Mavalankar was son of the first speaker of the Lok Sabha, Ganesh Vasudev Mavalankar. In 1972, he was elected to the 5th Lok Sabha in a by-election from Ahmedabad constituency in Gujarat state. In 1977, he was re-elected to the 6th Lok Sabha from Gandhinagar in Gujarat on Janata Party's ticket. He lost from Gandhinagar in 1980 election. Mavalankar died on 14 March 2002.

He was also the author of the book No Sir, which consisted his parliamentary speeches during Emergency.

==Harold Laski Institute==
Purushottam Ganesh Mavalankar (Anna Saheb) studied under the tutelage of Harold Laski in England and was the founder of the Harold Laski Institute of Political Science in Ahmedabad in 1954. In its heyday, the institute had several luminaries as guest speakers.

The institute also published a vast array of journals and books on political science.

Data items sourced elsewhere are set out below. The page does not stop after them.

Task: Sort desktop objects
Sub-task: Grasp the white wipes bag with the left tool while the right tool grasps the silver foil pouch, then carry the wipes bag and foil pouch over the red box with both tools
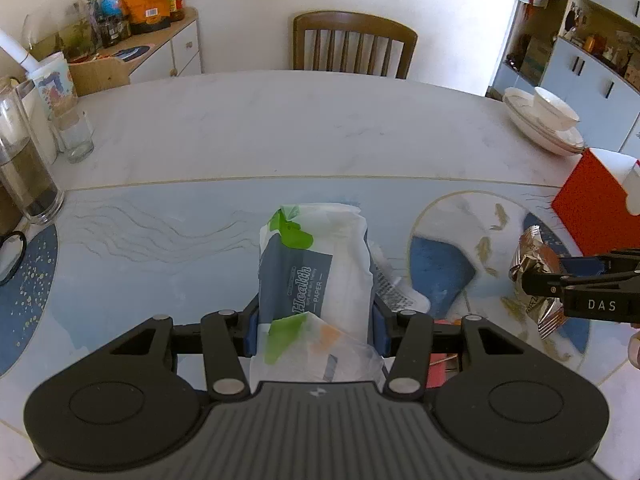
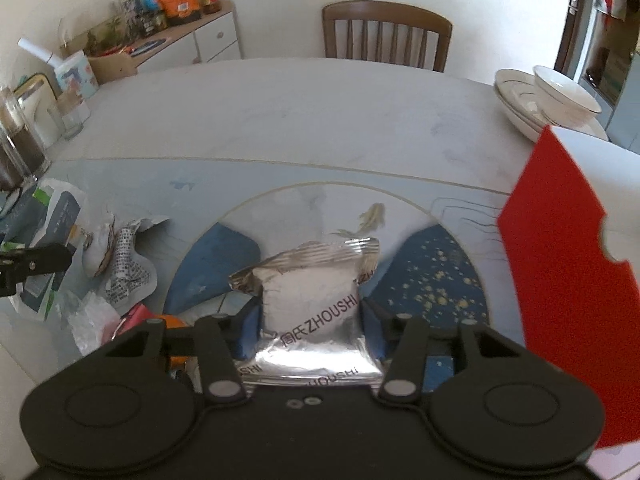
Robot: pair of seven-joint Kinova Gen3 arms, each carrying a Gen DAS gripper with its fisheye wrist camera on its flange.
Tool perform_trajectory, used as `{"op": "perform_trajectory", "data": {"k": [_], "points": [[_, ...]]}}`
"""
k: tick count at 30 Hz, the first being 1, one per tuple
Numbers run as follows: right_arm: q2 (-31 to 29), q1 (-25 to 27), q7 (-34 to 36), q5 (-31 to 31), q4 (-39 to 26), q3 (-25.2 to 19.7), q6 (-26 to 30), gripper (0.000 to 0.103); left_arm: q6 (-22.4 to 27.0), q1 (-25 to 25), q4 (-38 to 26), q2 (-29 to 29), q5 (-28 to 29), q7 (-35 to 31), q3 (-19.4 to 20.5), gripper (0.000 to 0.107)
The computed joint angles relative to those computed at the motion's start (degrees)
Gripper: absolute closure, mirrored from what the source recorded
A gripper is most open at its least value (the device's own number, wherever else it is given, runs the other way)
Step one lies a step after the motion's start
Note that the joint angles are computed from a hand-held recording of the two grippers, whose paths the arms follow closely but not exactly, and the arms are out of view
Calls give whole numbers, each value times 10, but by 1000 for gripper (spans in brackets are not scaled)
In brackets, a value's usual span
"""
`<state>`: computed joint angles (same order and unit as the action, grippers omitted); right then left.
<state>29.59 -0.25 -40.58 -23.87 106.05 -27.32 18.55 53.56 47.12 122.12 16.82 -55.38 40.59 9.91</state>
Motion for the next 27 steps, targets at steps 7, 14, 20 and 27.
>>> {"op": "perform_trajectory", "data": {"k": [7,14,20,27], "points": [[-19,59,38,-48,14,-39,16,52,24,15,-15,-5,2,-3,10,58],[-48,103,111,-129,27,-51,51,52,45,28,-33,-11,8,-10,21,58],[-77,128,176,-196,36,-36,94,53,72,45,-59,-6,9,-21,29,58],[-110,148,238,-254,42,1,153,53,95,60,-107,7,15,-52,30,58]]}}
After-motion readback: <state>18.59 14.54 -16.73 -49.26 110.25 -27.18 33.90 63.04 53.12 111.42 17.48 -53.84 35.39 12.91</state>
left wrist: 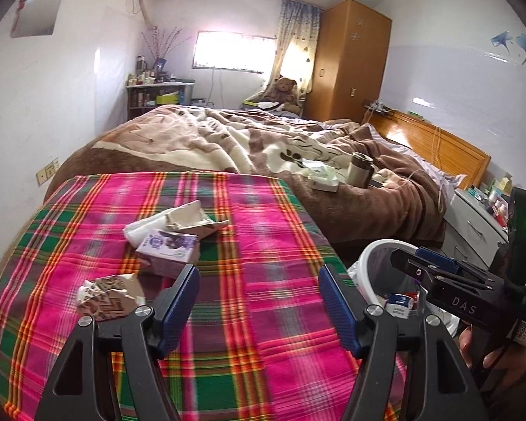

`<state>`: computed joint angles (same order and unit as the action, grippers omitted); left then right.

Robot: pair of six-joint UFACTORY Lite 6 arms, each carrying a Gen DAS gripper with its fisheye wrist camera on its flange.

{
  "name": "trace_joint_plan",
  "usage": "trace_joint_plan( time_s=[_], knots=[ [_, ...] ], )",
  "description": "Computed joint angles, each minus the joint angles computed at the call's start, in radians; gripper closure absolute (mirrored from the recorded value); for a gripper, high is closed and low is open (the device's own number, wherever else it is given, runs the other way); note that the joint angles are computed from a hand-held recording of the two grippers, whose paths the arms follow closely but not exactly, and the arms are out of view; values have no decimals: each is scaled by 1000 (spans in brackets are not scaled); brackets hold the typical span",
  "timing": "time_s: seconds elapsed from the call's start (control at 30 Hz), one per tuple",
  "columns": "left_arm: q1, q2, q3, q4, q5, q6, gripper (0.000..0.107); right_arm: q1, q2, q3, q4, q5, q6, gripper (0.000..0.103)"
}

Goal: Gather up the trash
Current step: 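Move both tools back to the remaining trash on the blanket, then reach the left tool to the snack bag while the right tool reaches the purple carton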

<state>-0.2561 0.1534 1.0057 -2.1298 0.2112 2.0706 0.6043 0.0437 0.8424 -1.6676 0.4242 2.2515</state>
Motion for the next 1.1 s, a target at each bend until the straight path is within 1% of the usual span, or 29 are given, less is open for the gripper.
trace_joint_plan(
  time_s=[0.33, 0.7, 0.9, 0.93, 1.0, 1.03, 1.1],
  knots=[
    [190, 39, -4, 78, 48, -45, 37, 28, 171, 184, 26, -51, -67, 42],
    [337, 142, 62, 223, 83, -122, 37, 38, 367, 403, 149, -138, -244, 42],
    [389, 250, 144, 359, 121, -200, 37, 40, 495, 564, 317, -156, -461, 42],
    [396, 283, 172, 399, 119, -229, 37, 39, 521, 599, 385, -157, -531, 42],
    [392, 312, 194, 415, 100, -223, 37, 38, 559, 651, 461, -162, -616, 42],
    [399, 338, 214, 433, 114, -219, 37, 38, 582, 683, 499, -169, -660, 42],
    [401, 369, 249, 507, 120, -270, 37, 39, 622, 739, 590, -178, -758, 42]
  ],
)
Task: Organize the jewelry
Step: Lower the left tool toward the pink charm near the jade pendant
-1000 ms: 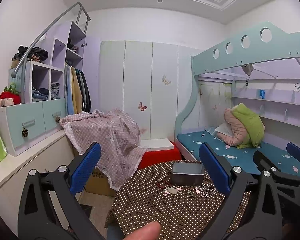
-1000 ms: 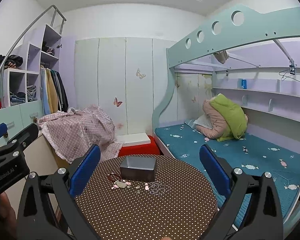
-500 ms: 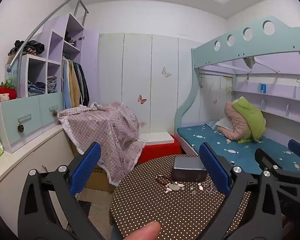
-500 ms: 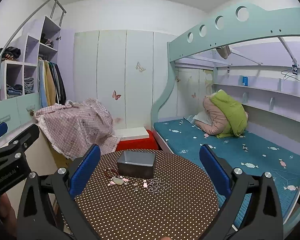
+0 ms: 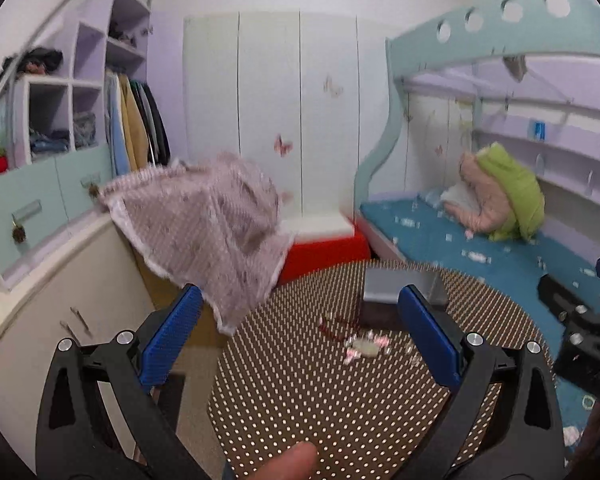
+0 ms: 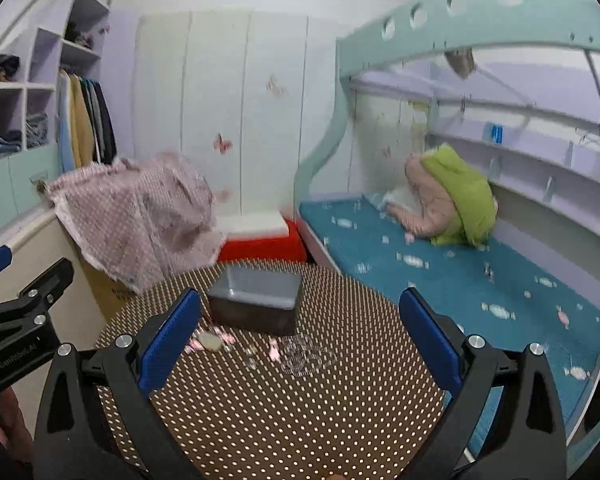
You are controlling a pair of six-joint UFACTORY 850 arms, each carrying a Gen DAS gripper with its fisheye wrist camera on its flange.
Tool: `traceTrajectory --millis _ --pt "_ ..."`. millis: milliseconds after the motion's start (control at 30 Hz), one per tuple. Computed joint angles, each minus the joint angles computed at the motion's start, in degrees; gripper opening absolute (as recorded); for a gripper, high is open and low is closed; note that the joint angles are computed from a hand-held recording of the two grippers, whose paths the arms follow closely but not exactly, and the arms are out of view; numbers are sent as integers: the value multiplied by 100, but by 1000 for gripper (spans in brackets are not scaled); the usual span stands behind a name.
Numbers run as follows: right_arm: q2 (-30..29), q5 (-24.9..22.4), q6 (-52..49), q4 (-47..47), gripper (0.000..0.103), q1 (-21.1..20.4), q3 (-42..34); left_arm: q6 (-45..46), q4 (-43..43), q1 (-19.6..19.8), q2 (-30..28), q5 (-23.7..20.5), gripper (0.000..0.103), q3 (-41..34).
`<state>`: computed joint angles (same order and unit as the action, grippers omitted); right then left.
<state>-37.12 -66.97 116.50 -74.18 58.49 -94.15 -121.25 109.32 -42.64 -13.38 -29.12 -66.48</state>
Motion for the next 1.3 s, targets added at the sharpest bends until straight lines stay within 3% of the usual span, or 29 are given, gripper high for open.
traceTrajectory --millis 267,500,633,900,1033,1300 --pt "-131 840 -461 789 96 -543 63 1711 -1775 339 -1122 783 98 -1007" --pt "-208 1607 -903 1344 95 -1003 203 4547 -4444 457 -2218 1016 98 -2184" --pt "-309 1964 -1252 1766 95 -1251 231 6431 -6264 484 -2891 893 98 -2957" --pt "-435 2479 -1767 2294 95 -1557 295 8282 -8092 526 -3942 312 98 -4209" --pt "-492 2620 -1947 2425 95 -1623 244 8966 -8809 612 -4204 231 98 -4549" --pt "-656 2748 -2248 2655 95 -1697 58 9792 -9456 770 -3907 582 98 -4065"
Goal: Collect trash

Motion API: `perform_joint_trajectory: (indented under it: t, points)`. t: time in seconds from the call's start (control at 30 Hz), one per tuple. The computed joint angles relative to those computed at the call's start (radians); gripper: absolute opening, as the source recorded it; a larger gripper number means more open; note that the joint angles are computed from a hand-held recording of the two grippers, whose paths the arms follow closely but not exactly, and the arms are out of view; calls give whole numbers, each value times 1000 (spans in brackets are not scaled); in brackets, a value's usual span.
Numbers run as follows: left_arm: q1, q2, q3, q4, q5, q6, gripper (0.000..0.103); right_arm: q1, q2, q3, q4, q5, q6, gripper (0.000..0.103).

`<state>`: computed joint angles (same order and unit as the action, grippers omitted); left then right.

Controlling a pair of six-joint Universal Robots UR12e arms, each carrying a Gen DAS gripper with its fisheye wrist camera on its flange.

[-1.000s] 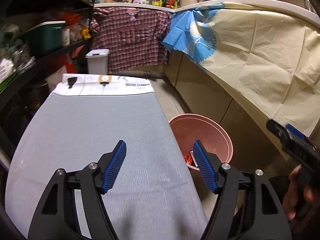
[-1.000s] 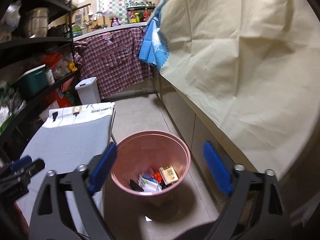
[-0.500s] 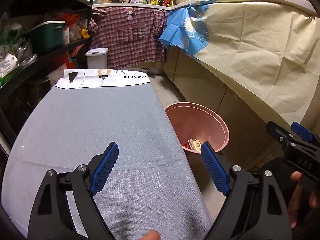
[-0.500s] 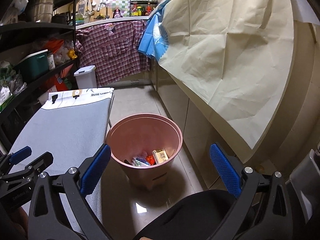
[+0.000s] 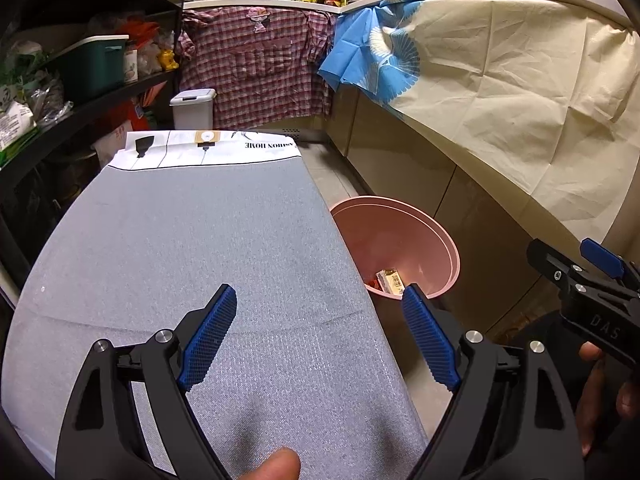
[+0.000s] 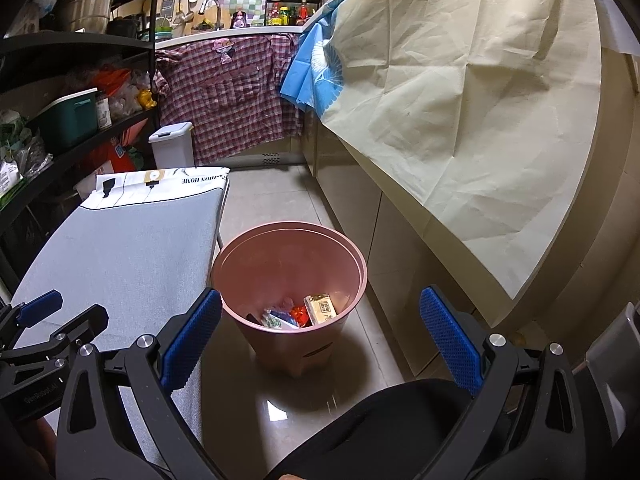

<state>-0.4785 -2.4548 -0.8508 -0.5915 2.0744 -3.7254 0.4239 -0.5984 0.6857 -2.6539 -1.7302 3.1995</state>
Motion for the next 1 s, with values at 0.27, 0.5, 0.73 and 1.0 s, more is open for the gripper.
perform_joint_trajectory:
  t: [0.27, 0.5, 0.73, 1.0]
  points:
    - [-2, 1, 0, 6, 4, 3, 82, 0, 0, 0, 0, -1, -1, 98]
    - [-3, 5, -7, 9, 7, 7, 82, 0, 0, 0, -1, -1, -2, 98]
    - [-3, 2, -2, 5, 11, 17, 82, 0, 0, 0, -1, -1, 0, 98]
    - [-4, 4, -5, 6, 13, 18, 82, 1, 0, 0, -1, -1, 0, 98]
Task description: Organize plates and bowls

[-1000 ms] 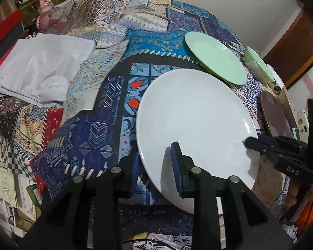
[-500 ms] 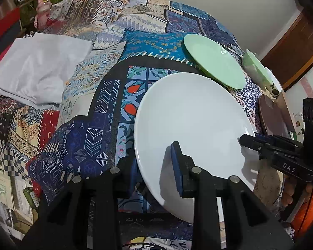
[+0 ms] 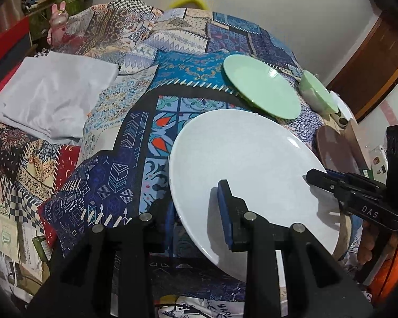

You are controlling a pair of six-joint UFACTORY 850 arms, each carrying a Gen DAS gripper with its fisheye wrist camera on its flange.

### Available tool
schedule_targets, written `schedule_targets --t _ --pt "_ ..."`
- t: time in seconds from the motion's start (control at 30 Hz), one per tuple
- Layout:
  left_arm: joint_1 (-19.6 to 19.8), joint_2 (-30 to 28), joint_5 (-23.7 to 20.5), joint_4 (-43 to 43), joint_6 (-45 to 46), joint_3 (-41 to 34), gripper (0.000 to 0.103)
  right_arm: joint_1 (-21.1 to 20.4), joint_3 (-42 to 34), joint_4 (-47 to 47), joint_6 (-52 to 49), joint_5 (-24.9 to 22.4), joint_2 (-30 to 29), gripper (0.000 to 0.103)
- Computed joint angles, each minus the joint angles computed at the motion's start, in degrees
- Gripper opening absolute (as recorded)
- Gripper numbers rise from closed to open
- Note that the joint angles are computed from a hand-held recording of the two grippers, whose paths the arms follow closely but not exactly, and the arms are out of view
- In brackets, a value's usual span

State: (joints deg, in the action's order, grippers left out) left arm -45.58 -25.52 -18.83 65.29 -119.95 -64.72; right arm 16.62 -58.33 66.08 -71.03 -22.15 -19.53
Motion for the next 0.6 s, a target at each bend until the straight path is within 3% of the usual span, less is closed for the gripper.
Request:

==Protest against Emergency==
Purushottam Mavalankar was an independent MP when Indira Gandhi imposed a state of national emergency. While opposition MPs either boycotted the parliament session on 23 July or were jailed, Mavalankar was not arrested because of his family's stature (his father, Ganesh Vasudev Mavalankar, was the first speaker of the Lok Sabha). Mavalankar attended the parliamentary session and protested against the emergency.